- Problem statement: Go through the data and copy each line that holds "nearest".
── Records for the task
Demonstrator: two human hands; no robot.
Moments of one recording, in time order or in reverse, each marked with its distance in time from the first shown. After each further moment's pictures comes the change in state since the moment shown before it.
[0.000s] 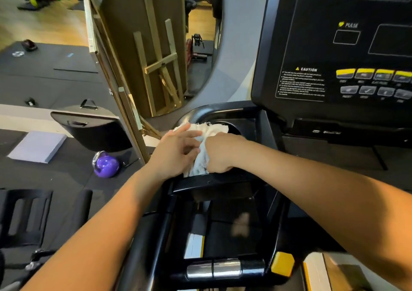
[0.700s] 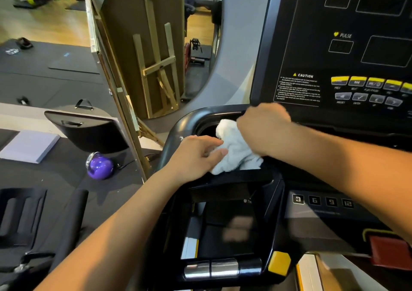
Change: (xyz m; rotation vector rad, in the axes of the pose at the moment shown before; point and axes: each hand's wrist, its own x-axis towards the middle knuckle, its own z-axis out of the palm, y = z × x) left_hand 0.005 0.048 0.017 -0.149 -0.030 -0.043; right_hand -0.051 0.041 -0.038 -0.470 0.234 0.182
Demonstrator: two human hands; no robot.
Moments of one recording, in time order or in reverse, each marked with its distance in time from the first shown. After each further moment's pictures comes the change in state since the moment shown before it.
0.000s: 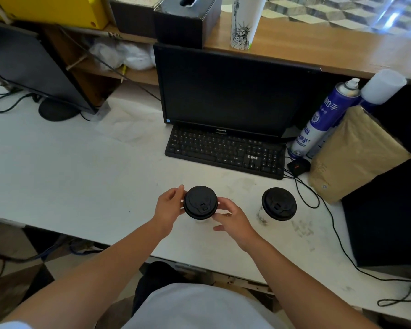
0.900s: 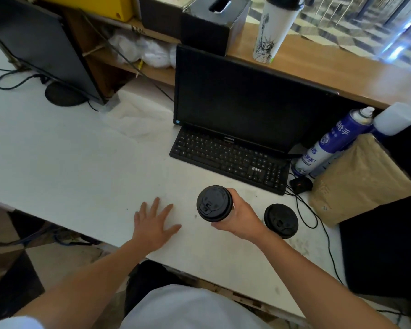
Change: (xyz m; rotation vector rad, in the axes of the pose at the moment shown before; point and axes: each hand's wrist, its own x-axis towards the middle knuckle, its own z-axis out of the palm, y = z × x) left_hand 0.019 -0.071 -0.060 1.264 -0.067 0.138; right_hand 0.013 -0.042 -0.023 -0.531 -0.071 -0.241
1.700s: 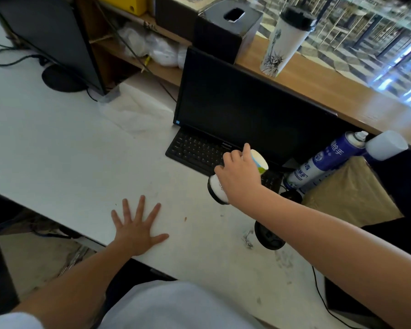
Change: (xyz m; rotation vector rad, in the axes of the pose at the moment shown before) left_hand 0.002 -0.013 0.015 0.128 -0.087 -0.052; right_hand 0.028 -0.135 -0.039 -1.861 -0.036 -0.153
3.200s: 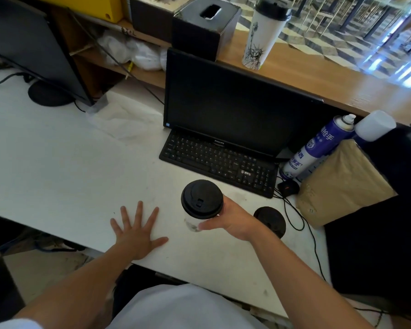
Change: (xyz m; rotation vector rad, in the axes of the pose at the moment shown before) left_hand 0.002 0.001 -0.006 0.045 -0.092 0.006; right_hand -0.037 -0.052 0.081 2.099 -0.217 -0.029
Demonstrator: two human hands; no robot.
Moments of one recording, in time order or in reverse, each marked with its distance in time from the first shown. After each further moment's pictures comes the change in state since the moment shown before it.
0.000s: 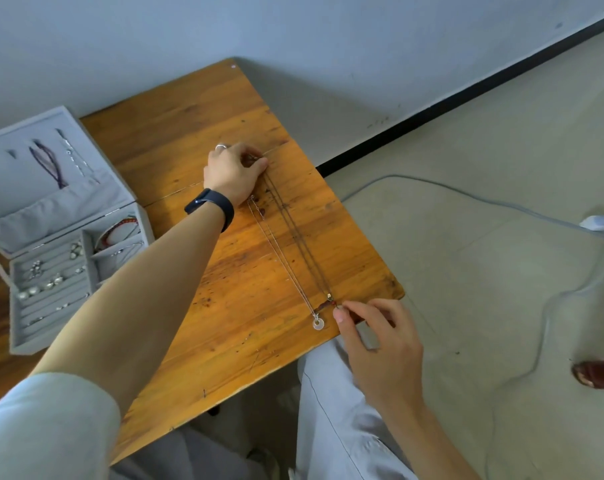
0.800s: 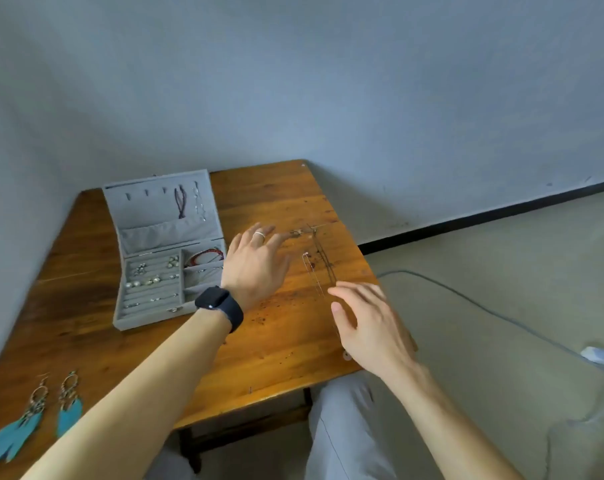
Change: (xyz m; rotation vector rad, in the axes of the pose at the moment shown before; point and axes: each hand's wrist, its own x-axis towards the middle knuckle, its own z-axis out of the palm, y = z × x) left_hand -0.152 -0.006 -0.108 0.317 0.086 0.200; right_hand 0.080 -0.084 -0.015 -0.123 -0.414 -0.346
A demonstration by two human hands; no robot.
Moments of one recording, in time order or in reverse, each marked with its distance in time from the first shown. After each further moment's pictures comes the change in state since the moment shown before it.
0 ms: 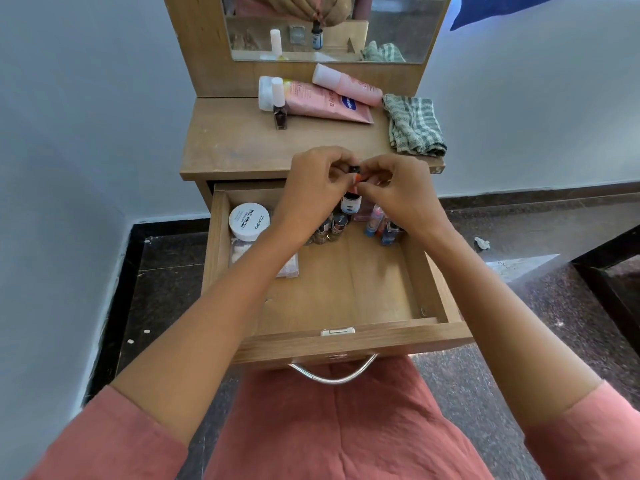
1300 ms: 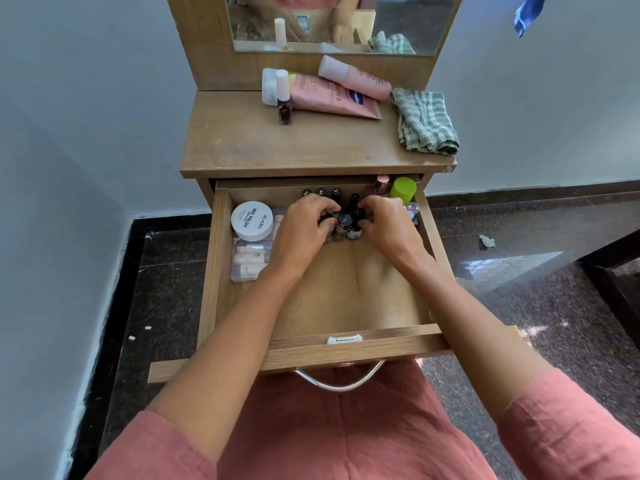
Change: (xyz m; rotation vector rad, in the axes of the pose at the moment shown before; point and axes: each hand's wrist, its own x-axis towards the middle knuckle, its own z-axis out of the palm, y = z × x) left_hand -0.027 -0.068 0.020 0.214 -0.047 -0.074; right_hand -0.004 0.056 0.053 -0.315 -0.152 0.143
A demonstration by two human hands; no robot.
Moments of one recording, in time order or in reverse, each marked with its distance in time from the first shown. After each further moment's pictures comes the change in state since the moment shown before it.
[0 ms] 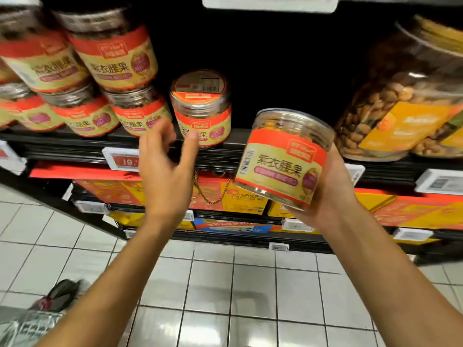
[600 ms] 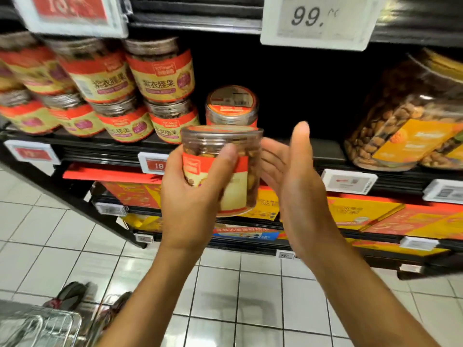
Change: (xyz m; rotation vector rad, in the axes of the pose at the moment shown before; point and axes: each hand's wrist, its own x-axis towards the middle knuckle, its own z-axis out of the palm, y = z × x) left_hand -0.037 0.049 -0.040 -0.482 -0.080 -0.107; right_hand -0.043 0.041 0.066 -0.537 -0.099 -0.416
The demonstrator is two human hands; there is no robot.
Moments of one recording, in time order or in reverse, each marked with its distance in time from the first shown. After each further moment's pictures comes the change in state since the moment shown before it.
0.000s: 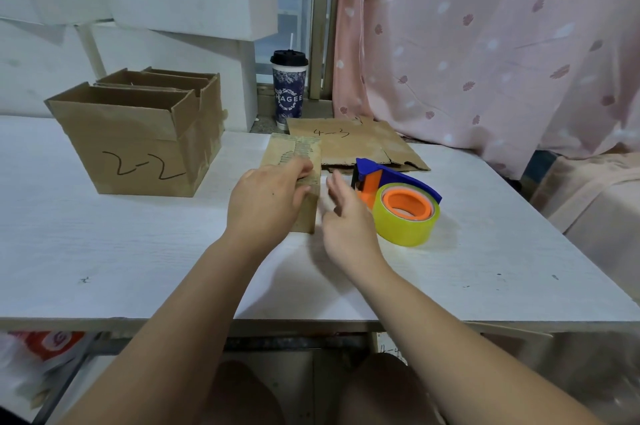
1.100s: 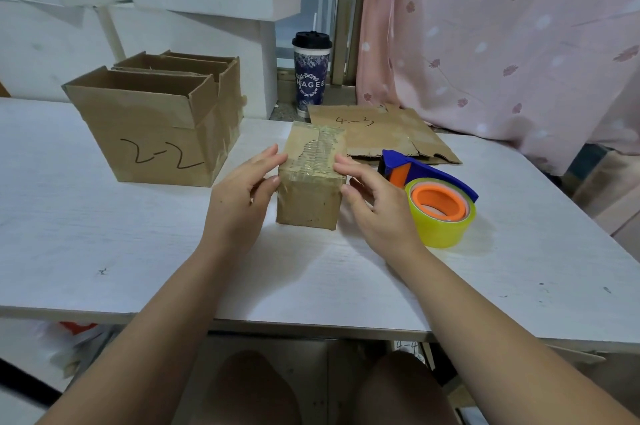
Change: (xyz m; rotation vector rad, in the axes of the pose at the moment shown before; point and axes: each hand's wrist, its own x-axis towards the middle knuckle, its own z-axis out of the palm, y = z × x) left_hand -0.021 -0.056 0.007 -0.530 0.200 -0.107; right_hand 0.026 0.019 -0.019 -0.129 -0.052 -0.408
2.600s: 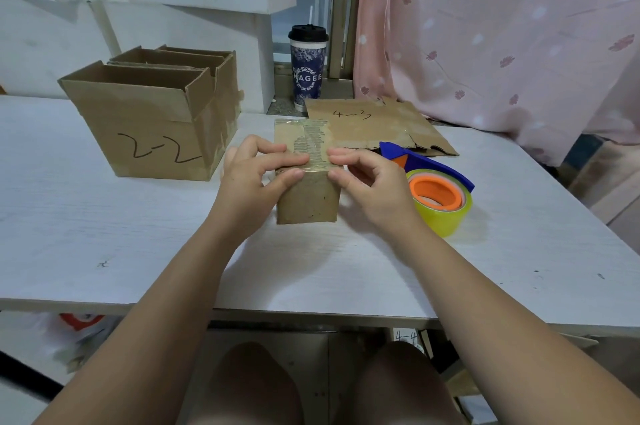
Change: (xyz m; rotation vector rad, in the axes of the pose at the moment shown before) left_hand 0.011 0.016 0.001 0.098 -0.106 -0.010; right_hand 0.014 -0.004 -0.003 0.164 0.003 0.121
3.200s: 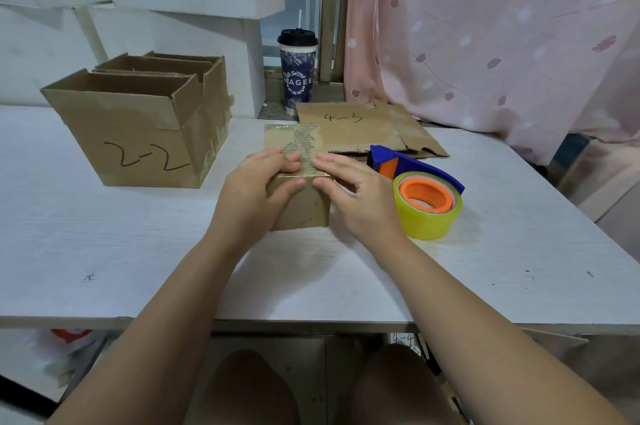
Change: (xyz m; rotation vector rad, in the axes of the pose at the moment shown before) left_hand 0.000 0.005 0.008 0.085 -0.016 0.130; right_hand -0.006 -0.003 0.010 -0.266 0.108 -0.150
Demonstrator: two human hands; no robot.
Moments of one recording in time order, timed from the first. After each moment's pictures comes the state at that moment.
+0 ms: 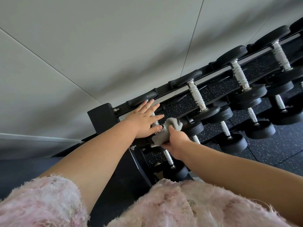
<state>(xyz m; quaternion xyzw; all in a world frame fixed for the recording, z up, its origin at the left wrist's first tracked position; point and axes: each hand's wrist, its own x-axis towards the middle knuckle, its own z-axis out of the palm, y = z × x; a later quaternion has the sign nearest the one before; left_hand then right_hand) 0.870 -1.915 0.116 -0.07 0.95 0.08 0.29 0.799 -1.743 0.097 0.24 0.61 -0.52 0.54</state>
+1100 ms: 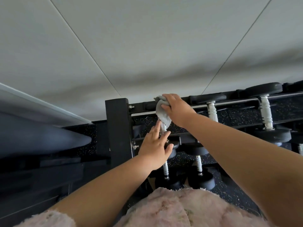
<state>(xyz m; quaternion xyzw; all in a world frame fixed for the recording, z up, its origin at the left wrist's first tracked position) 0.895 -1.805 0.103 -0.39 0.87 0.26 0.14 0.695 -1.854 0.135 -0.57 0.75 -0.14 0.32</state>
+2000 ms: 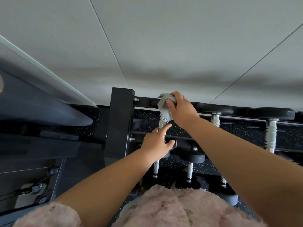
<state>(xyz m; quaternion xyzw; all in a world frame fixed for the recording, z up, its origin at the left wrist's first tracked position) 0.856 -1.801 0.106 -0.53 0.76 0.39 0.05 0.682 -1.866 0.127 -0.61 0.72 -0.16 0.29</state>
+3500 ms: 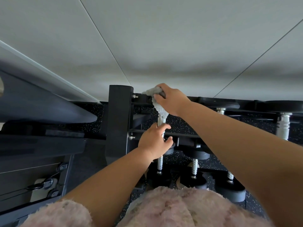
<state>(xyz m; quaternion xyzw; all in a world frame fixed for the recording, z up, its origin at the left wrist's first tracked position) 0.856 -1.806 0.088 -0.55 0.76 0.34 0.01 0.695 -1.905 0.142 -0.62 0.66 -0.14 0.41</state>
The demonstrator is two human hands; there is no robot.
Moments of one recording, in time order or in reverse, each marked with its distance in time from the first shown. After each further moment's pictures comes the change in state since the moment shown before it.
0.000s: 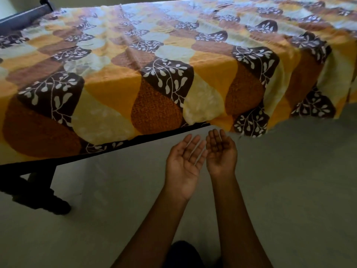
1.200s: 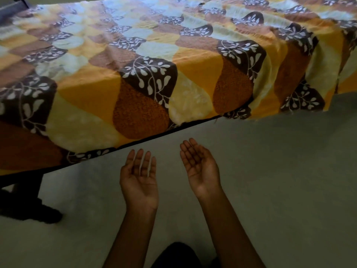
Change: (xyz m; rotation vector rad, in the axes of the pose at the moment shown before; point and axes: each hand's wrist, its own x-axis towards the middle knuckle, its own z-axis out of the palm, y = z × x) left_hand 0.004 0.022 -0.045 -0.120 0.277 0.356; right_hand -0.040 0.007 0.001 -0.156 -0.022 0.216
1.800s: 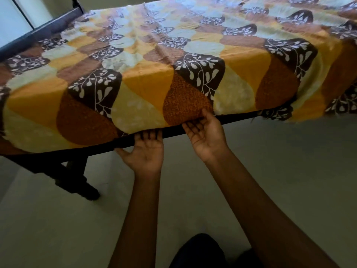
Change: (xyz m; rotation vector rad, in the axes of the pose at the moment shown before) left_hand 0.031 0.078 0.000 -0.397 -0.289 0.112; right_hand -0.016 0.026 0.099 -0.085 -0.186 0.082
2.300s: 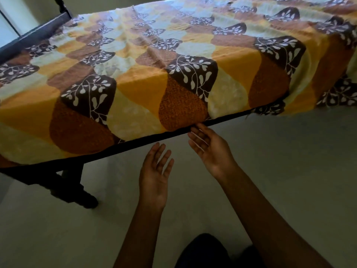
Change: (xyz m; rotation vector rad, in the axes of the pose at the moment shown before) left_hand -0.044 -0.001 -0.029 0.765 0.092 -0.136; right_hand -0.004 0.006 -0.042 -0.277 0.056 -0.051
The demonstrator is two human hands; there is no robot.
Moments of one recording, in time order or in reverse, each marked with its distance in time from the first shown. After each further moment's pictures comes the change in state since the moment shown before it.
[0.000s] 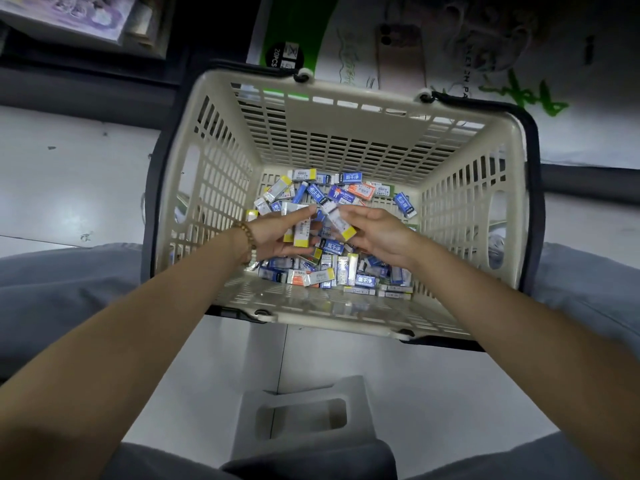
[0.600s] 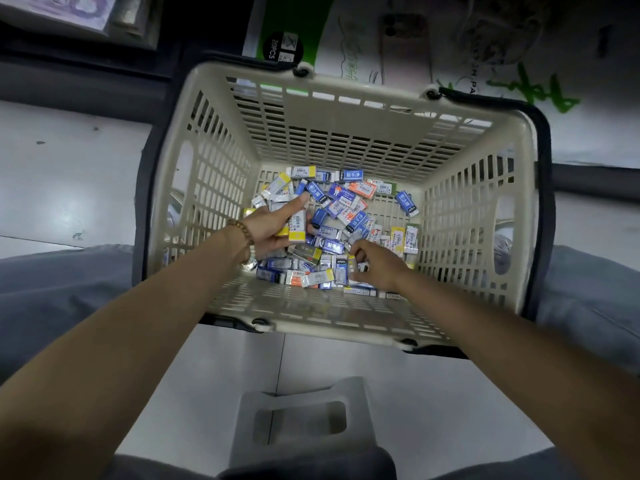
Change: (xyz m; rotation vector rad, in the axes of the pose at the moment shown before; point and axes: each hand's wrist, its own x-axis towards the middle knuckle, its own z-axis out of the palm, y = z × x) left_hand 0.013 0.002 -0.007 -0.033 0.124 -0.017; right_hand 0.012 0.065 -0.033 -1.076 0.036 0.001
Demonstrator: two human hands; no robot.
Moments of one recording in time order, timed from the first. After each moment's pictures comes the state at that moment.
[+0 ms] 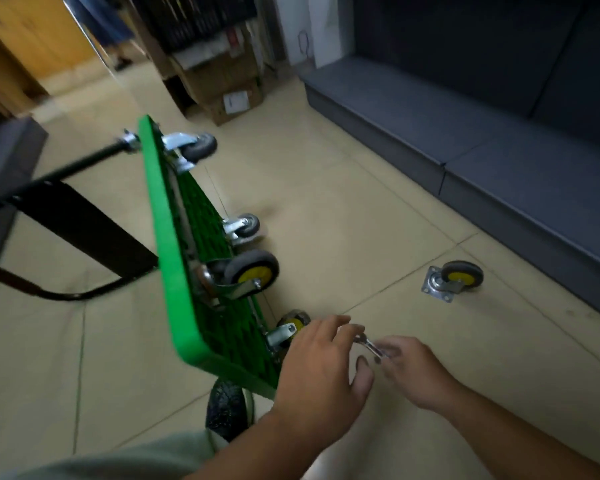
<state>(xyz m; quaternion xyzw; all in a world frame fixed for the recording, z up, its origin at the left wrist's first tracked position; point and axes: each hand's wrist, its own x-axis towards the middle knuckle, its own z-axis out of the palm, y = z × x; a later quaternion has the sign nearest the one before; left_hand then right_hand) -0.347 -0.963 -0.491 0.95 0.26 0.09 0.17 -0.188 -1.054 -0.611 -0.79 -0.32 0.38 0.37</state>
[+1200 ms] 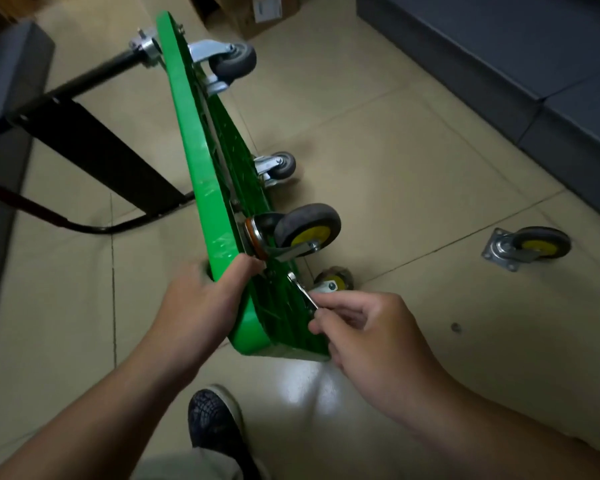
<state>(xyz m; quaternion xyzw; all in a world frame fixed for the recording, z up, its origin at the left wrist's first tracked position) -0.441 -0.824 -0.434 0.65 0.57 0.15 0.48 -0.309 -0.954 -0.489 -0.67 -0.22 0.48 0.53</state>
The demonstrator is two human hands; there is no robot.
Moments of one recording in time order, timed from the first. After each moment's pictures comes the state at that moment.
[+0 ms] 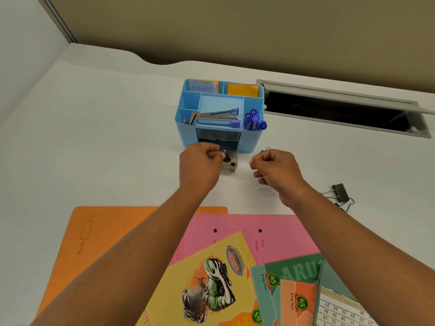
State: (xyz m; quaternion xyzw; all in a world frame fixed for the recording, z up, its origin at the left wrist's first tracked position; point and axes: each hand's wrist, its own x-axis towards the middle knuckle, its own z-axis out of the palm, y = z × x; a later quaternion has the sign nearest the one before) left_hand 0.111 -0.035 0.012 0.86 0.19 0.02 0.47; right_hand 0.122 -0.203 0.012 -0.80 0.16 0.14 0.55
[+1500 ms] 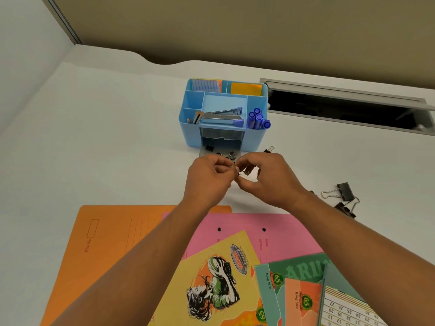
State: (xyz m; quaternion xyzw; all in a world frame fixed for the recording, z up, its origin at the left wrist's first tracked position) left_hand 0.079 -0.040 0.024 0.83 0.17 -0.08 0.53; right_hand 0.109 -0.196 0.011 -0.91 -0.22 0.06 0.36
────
- Response to this task:
<state>(xyz m; quaternion xyzw; all in a world frame fixed for the recording, z up, its origin at the left wrist's first tracked position; point and axes: each hand's wrist, its own x-axis towards the middle knuckle, its own z-axis out of the palm, y = z × x; a later quaternion has the sign nearest the one before; left_hand then right_hand) 0.870 -1.915 0.116 -0.07 0.95 0.08 0.29 0.799 -1.743 0.097 0.24 0.61 -0.52 0.54</state>
<state>(xyz m; quaternion xyzw; all in a world frame fixed for the recording, z up, its origin at the left wrist's first tracked position; point and axes: each hand's wrist, its own x-axis towards the middle knuckle, its own z-axis out of the palm, y = z × x; a later quaternion has the sign nearest the one before; left_hand then right_hand) -0.347 -0.963 -0.491 0.95 0.26 0.09 0.17 -0.188 -1.054 -0.611 -0.79 -0.32 0.38 0.37</state>
State: (xyz m; quaternion xyzw; all in a world frame fixed for the recording, z up, its origin at the left wrist's first tracked position; point and axes: each hand's wrist, its own x-axis towards the middle knuckle, its own z-axis out of the palm, y = z × x; a later quaternion has the sign nearest the one before) left_hand 0.111 -0.035 0.012 0.86 0.19 0.02 0.47; right_hand 0.122 -0.203 0.012 -0.80 0.16 0.14 0.55

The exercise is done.